Non sempre però serve un contenitore speciale, o magiche ambientazioni. Per Peppe Vessicchio, musicista, arrangiatore, direttore d’orchestra, compositore è la musica a poter intervenire sull’affinamento per migliorare il vino. Il suo progetto, ideato in collaborazione con Riccardo Iacobone, ceo di due aziende vitivinicole basate in Abruzzo, Rosarubra e Torri Cantine, si chiama Musiké, consta di quattro etichette: Sesto armonico bianco e Sesto armonico rosso a base di Trebbiano d’Abruzzo e Montepulciano d’Abruzzo, poi ci sono Riccardo I, blend di Primitivo e Malvasia nera Igt, e Alfalyr, blend di Chardonnay e Malvasia Igt.
Affinamento armonico-naturale
I vini di Vessicchio, istituzione della musica italiana, vengono sottoposti ad un affinamento in musica armonico-naturale, con brani scelti e composti dal maestro, ormai da anni impegnato in esperimenti che dimostrano quanto la musica influisca positivamente sulla crescita delle piante. Il metodo utilizzato si chiama FREman, e attinge a note specifiche che evolvono i legami e li rendono equilibrati e godibili.
La tecnica di “armonizzazione“ del vino, promossa e attuata dal maestro, ha già contribuito all’affermazione di alcune monovarietà come Barbera, Asprinio, Negroamaro e Grecanico. Si tratta di una sperimentazione agro-musicale che dimostra i benefici apportati ai prodotti naturali, attraverso le frequenze della musica cosiddetta “armonico-naturale”.
Le note inducono il vino alla cosiddetta catalisi ristrutturativa: il vino cerca all’interno di sé stesso le condizioni di equilibrio di legami. Non che il vino cambi nella sua composizione, ma è nel suo gusto che si riscontrerebbero miglioramenti tali da renderne straordinaria persino la longevità.
Al progetto è connesso un aspetto culturale e sociale, perché contribuisce a sostenere un’orchestra giovanile e musicisti di talento che non possono permettersi gli studi.
La musica nel panorama vitivinicolo italiano
Ma di esperimenti musicali, il panorama vitivinicolo italiano ed europeo è puntellato ormai da anni, tanto da essere praticamente impossibile annoverarli tutte.

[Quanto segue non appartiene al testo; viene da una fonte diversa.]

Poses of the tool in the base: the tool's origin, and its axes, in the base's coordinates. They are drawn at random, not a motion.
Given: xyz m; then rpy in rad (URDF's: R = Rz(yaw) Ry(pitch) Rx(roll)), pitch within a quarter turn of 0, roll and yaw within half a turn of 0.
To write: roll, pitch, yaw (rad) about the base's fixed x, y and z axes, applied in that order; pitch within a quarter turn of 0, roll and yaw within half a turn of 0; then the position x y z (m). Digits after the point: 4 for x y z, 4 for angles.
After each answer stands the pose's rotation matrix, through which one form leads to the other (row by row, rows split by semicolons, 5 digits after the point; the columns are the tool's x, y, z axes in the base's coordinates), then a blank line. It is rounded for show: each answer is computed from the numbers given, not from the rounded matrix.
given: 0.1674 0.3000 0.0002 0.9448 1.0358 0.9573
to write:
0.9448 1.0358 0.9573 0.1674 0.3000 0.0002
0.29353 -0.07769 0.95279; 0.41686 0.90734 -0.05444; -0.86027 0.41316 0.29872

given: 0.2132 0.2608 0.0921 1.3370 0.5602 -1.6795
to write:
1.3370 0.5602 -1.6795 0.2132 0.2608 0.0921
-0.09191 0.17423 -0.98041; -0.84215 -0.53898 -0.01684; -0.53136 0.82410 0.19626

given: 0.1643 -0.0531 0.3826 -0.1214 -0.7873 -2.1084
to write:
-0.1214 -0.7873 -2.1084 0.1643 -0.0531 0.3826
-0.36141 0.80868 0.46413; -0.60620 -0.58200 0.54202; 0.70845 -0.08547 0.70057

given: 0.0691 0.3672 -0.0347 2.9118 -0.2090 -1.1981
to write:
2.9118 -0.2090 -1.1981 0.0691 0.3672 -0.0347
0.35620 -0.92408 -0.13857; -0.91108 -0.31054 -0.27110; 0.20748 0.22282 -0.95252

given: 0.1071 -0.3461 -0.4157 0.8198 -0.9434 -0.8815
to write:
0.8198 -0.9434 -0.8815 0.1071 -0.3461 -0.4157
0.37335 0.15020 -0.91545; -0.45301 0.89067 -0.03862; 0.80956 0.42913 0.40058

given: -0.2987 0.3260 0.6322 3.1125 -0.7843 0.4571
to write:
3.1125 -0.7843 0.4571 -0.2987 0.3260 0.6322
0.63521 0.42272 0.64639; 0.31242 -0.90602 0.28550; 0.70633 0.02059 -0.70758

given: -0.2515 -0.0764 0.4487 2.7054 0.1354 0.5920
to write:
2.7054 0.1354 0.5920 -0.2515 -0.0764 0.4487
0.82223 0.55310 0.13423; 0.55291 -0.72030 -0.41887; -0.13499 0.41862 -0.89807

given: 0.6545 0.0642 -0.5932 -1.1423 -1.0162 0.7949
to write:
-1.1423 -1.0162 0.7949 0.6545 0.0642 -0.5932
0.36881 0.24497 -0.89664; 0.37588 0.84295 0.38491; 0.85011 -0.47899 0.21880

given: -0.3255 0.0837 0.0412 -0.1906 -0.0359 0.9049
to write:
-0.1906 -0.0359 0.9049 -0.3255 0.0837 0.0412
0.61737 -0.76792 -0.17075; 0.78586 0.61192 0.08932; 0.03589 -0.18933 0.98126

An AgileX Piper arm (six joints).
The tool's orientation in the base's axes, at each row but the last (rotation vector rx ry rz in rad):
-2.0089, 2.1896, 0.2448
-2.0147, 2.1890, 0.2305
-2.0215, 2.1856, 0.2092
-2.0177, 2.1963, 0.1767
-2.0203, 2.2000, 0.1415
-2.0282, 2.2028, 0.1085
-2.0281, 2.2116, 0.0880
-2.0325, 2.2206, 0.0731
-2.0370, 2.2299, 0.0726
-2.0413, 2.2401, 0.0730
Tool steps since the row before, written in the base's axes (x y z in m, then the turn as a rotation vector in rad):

Tra alcuni esempi, c’è Christoph Ruck, responsabile della cantina del ristorante Römmerts Weinwelt di Volkach, in Baviera, che ha dimostrato le diversità di 900 bottiglie di Müller-Thurgau. Lasciate riposare in recipienti di cemento, metà delle quali sottoposte alle sonorità della musica jazz e l’altra metà di musica pop.

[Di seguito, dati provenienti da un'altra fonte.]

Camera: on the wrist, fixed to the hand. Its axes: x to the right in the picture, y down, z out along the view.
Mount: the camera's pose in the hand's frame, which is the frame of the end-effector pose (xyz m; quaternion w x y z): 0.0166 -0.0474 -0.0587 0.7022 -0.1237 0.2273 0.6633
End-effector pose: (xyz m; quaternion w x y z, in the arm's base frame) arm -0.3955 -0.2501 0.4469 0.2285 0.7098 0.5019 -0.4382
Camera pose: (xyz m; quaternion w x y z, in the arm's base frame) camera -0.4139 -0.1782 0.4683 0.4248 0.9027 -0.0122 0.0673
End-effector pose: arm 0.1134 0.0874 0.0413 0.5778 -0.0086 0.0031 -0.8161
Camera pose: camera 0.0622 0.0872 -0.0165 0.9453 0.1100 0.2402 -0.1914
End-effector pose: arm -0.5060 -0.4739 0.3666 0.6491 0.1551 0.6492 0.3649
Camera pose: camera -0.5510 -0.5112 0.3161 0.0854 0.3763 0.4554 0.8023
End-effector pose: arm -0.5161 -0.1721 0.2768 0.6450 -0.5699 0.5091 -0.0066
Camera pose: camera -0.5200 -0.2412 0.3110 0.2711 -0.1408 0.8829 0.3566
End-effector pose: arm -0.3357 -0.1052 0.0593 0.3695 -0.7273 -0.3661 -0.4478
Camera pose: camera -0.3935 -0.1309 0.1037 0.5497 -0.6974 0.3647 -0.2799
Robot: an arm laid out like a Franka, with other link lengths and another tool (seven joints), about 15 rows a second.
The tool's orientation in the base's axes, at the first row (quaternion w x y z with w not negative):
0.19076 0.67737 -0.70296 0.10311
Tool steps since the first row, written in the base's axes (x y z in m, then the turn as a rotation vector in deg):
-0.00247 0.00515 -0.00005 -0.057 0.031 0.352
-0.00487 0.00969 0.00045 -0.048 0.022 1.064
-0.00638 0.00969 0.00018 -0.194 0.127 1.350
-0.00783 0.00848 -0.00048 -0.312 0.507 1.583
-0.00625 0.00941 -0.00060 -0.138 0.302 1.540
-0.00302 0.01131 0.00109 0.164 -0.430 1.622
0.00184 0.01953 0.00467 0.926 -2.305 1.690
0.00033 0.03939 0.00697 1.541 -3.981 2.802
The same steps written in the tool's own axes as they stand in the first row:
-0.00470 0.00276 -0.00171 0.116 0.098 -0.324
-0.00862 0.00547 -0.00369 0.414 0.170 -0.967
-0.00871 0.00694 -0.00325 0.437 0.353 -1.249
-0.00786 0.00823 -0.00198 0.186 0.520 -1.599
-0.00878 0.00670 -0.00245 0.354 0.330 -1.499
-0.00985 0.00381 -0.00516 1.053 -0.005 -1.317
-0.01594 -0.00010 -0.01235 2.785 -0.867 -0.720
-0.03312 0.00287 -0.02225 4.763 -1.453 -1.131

E ancora nel 2016 l’azienda Rocche dei Manzoni ha presentato il primo spumante metodo classico affinato con la musica, il Valentino Brut Cuvée Speciale Door 185th. Chardonnay, pinot nero e pinot meunier di 4 annate, 8 anni sui lieviti, ogni notte per 3 ore sotto le note musicali di Ezio Bosso, compositore, pianista, contrabbassista e direttore d’orchestra italiano, scomparso prematuramente nel 2020.
Cambiando continente, in Cile il winemaker Juan Ledesma ha ideato il progetto Terroir Sonoro, finanziato dal Fondo per l’Innovazione Agricola del Paese, con cui la musica entra nelle botti, durante i 6 mesi di affinamento, e risuona per 24 ore su 24, 7 giorni su 7, con piccoli diffusori inseriti dentro le barriques, ognuna ad una tonalità differente in base alla frequenza vibratoria della stessa barrique.
Tornando in Italia c’è chi la musica l’ha portata direttamente in vigna e ad assorbire le sue influenze sono gli acini di uva. È il caso di Carlo Cignozzi, avvocato, appassionato di musica che nel 2000 ha creato il Paradiso di Frassina, antico podere risalente al Medioevo nella terra del Brunello di Montalcino, dove ha sperimentato gli effetti della musica sulle viti, accompagnando la crescita delle uve con la musica di Mozart. Il progetto è sostenuto da una ricerca scientifica eseguita dalle università di Firenze, Pisa ed Arezzo, ed è valso la definizione dei filari come delle Vigne di Mozart.